• Work to complete
The answer must restate the listing word for word, without its images.

• Supplied information
= = = =
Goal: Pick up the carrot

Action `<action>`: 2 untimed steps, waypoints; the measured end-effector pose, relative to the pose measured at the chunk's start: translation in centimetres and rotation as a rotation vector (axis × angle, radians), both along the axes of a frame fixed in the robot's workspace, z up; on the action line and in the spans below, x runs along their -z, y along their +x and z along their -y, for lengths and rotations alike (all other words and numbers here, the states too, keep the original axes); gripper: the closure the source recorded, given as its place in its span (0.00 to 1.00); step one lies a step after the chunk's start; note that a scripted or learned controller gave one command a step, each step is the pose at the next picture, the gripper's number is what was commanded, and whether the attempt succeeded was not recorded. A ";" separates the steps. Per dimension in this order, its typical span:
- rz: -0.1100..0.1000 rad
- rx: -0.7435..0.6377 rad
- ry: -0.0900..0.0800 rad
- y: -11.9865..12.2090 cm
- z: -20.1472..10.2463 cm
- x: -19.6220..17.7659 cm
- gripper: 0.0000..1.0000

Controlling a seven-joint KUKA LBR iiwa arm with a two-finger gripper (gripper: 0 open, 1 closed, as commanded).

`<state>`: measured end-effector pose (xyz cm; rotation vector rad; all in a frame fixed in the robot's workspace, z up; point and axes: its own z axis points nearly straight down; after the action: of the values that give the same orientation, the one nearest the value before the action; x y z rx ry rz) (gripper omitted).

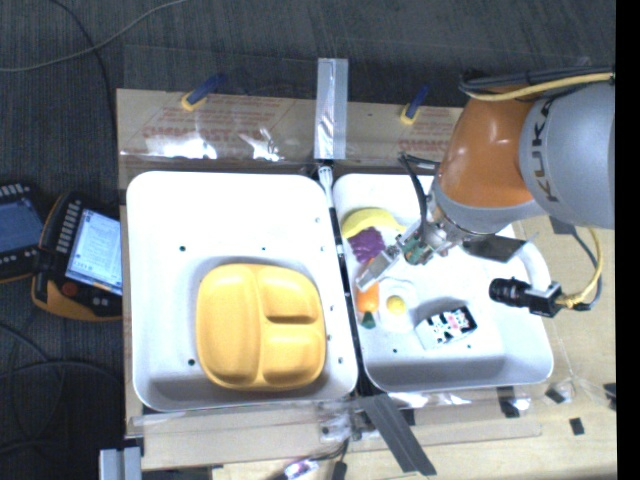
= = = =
• Result of the exercise
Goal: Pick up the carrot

Action `<action>`: 2 untimed steps, waypoints; the measured end-effector pose, relative to the pose measured at the chunk's start: translation in centimetres and rotation as a rotation vector (axis × angle, radians), both along the axes of a frame fixed in the robot's workspace, z up; on the action line and in the spans below, x runs along their -z, y along their +x and z along their -y, for lengths and rotations alike (all other words and numbers here, the states too, keep the original axes); gripper: the closure the source recorded, given as its place in its span (0.00 to 1.00); step one lies a step after the chunk's start; note that a scripted or learned controller gave one command a step, each step is the pose at the next picture, the gripper's number is what was commanded, and whether the attempt succeeded was not recorded. A ";" separates the steps. Per dimension in this order, its typical span:
- rz: -0.1100..0.1000 rad
- rx: -0.7435..0.6377 rad
- ry: -0.0900..0.0800 rad
- y: -11.9865..12.2090 cm
- z: -20.1472..10.2463 cm
- x: -19.6220..17.7659 cm
- gripper: 0.0000..1.0000

Controlling a seven-joint KUKA LBR iiwa arm with a two-finger gripper (gripper: 0 open, 1 closed, as commanded).

`<state>`: measured end-effector pose (xyz cm; rotation vector rad; all in a frame fixed in the robot's workspace, z up; point and axes: its own z axis points nearly straight down; after the action: of the values that give the same orientation, the one nearest the value before the action; x y z rx ry rz) (gripper omitted).

The exercise contains no remaining tasks.